Production Checklist
Before deploying a memory system that handles real users, verify each item:
Data Isolation
- User-scoped retrieval with server-side filters (not client-side filtering)
- No shared embeddings across user boundaries
- Audit logs for cross-user data access attempts
Temporal Correctness
- Facts stored with creation timestamps
- Supersession logic that marks old facts as outdated
- Retrieval that returns current facts by default
- Historical query support for "what was true at time X?"
Hallucination Prevention
- System prompt explicitly instructs the model to cite retrieved evidence
- Graceful handling when no relevant memory exists (disclose, don't fabricate)
- Confidence scoring on retrieved memories
- Regular testing with no-context queries to verify disclosure behavior
Deduplication
- Semantic similarity detection for incoming facts
- LLM-based contradiction detection for ambiguous cases
- Automatic supersession of contradicted facts
- Periodic consolidation of redundant entries
Monitoring
- Track hallucination rate on a sample of conversations
- Monitor retrieval latency (p50, p95, p99)
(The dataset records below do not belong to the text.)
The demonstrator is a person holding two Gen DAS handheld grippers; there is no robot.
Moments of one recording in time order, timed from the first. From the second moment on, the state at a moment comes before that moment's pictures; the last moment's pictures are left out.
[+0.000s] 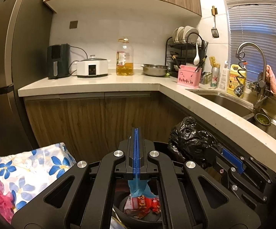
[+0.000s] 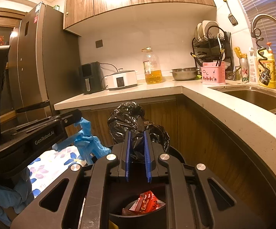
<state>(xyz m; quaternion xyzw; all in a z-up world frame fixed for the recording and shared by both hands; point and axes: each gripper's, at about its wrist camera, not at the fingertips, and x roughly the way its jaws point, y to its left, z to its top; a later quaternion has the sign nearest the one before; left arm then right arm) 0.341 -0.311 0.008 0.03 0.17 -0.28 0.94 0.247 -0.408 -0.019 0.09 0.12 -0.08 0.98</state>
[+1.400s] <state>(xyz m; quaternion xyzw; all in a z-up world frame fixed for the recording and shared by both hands) 0.237 -0.152 -0.032 0.00 0.17 -0.11 0.98 0.187 -0.360 -0.019 0.12 0.14 -0.08 0.98</state>
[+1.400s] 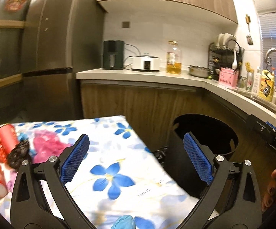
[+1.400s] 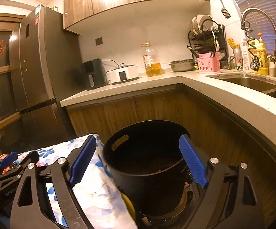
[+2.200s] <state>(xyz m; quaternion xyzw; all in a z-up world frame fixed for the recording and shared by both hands) 0.190 -0.002 -0.062 -0.03 0.17 0.04 0.98 0.196 -0.233 -0.039 0.09 0.16 0.01 0.98</state>
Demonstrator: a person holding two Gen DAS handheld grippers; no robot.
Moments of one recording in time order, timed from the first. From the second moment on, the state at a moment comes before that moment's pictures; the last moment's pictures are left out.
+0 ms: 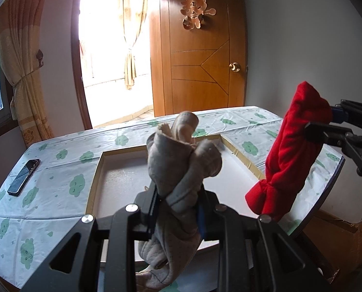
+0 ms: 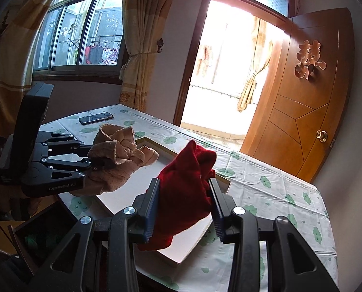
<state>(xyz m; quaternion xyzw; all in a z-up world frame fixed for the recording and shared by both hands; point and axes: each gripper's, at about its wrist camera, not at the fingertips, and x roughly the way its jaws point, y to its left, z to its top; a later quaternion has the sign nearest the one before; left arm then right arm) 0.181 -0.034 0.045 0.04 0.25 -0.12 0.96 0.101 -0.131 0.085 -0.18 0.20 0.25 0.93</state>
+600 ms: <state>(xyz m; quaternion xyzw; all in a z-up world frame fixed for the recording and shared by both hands) 0.256 -0.056 0.035 0.00 0.30 -0.13 0.94 0.193 -0.116 0.059 -0.22 0.29 0.24 0.90</state>
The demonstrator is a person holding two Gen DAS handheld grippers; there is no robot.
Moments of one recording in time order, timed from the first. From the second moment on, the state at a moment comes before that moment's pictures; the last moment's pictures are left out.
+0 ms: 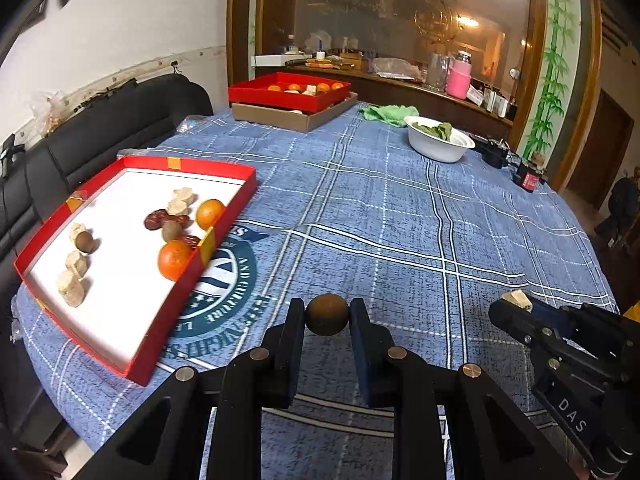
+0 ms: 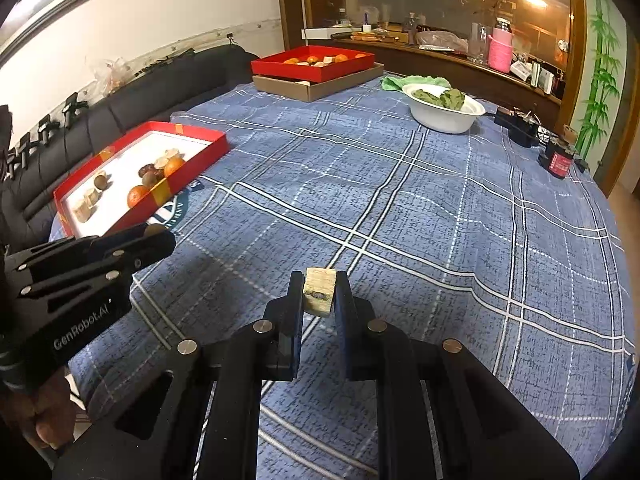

- Alert on sudden increases in memory store size
- Log contradiction detection decisions for audit
Cost Management
- Embedding cache for frequently accessed memories
- Batch processing for fact extraction during low-traffic periods
- Token budget limits for contradiction detection calls
- Storage size monitoring and archival policies
Conclusion
LLM hallucinations about past conversations are not mysterious. They have clear structural causes: limited context windows, no retrieval mechanism, and no cross-session state. Each cause has a corresponding fix.
Retrieval-augmented memory eliminates fabricated facts by giving the model grounded evidence to cite. Timestamped fact storage solves wrong timelines by tracking when facts change and always returning current versions. Deduplication and contradiction detection clean up redundant and conflicting entries that confuse retrieval.
None of these fixes are complex in isolation. The challenge is implementing all three together and testing them thoroughly. A system that retrieves memories but does not track timelines will hallucinate about when things happened. A system that tracks timelines but does not deduplicate will confuse the model with contradictory evidence.
Start with retrieval-augmented memory if you have nothing today. It provides the biggest improvement for the least effort. Add timestamped fact storage when your users have evolving preferences or information. Add contradiction detection when you need to serve multiple users reliably.
The OpenAI Cookbook has additional patterns for managing conversational memory at scale. For deeper research on hallucination measurement, the HaluEval benchmark and FActScore paper provide frameworks for evaluating factual accuracy in language models.
Memory hallucinations are solvable. The techniques in this post give you the foundation. Test them with your data, measure the results, and iterate.